Pengoperasian STS Crane di Terminal Umum Batu Ampar Meningkatkan Efisiensi Bongkar Muat

Sts crane

Metrosidik.co.id – Di Terminal Umum Batu Ampar, sebuah inovasi baru telah mengubah lanskap kegiatan bongkar muat. Pengoperasian Ship to Shore (STS) Crane pada tanggal 1 September 2023 telah membawa perubahan signifikan dalam efektivitas proses ini.

STS Crane ini juga menjadi kunci dari penyesuaian tarif layanan kepelabuhanan, yang diatur melalui Peraturan Kepala BP Batam Nomor 4 Tahun 2023. Dengan berjalannya STS Crane, kapasitas Terminal Umum Batu Ampar dalam menangani kegiatan bongkar muat meningkat pesat.

Direktur Badan Usaha Pelabuhan, Dendi Gustinandar, menjelaskan bahwa sejak pengoperasian STS Crane, satu unit alat ini telah mampu mengakomodir sekitar 15 persen dari total volume bongkar muat di Terminal Umum Batu Ampar. Keberhasilan ini membuka jalan bagi optimisme bahwa penggunaan STS Crane akan terus berkembang seiring dengan peningkatan efektivitas layanan.

Gustinandar menyatakan, “Kami terus mengevaluasi pengoperasian STS Crane di Terminal Umum Batu Ampar, dan saat ini, STS Crane telah mengakomodir sekitar 4.500 peti kemas selama periode 1-30 September 2023.”

Selama pengoperasian STS Crane, rata-rata kapasitas bongkar muat peti kemas mencapai 20 box per jam. Ini adalah peningkatan yang signifikan jika dibandingkan dengan metode konvensional yang hanya mampu mencapai 7 hingga 8 box per jam.

Bukan hanya pihak lokal yang memanfaatkan inovasi ini. Beberapa perusahaan pelayaran domestik, seperti SPIL, Tanto, dan Temas, telah mulai menggunakan layanan bongkar muat STS Crane. Sementara itu, pelayaran internasional seperti Snepac, Laut Mas, Mega Maritim, dan Putra Lautan Mandiri juga bergabung.

Dendi Gustinandar menambahkan bahwa BP Batam saat ini tengah mempromosikan pengoperasian Terminal Peti Kemas Batu Ampar tahap awal oleh PT Persero Batam.

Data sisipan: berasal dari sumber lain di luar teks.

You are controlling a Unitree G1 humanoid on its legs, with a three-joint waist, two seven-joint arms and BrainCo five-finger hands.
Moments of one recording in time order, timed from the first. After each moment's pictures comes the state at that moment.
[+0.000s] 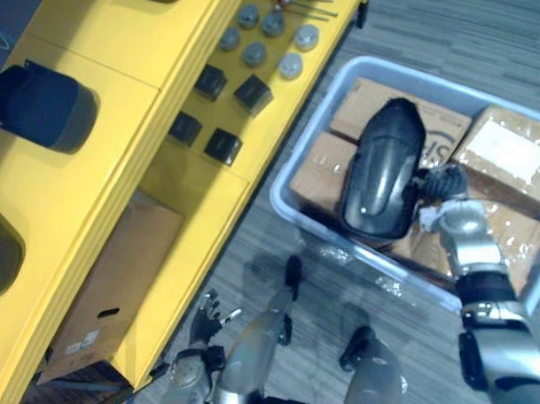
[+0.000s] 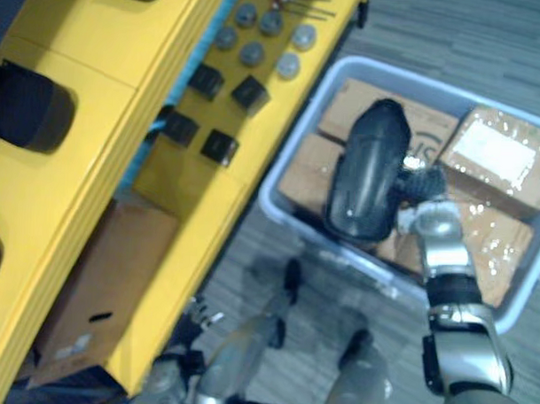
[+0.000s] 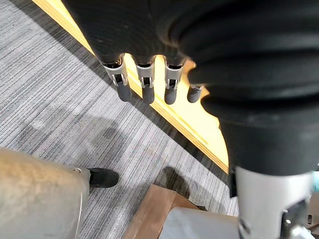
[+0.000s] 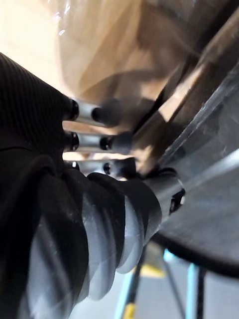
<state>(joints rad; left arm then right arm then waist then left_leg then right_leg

Ini merujuk pada Perjanjian Kerja Sama Pemanfaatan Dalam Rangka Penyediaan Infrastruktur untuk Pembangunan, Pengoperasian, dan Pengembangan Terminal Peti Kemas Batu Ampar antara Badan Pengusahaan Batam dan PT Persero Batam.

Baca juga  Surat Sakti Pemkab Karimun, Menuai Polemik di Kalangan Media

Proyek pengoperasian dermaga utara Terminal Umum Batu Ampar oleh PT Persero Batam dijadwalkan dimulai pada November 2023, dengan nilai investasi mencapai Rp 1,1 triliun. Dengan perkembangan ini, diharapkan Terminal Umum Batu Ampar akan bertransformasi menjadi terminal peti kemas yang modern dan bertaraf internasional.

Perubahan ini membawa dampak positif dalam dunia pelabuhan dan memperkuat posisi Batu Ampar sebagai pusat kegiatan bongkar muat yang efisien dan efektif di kawasan ini.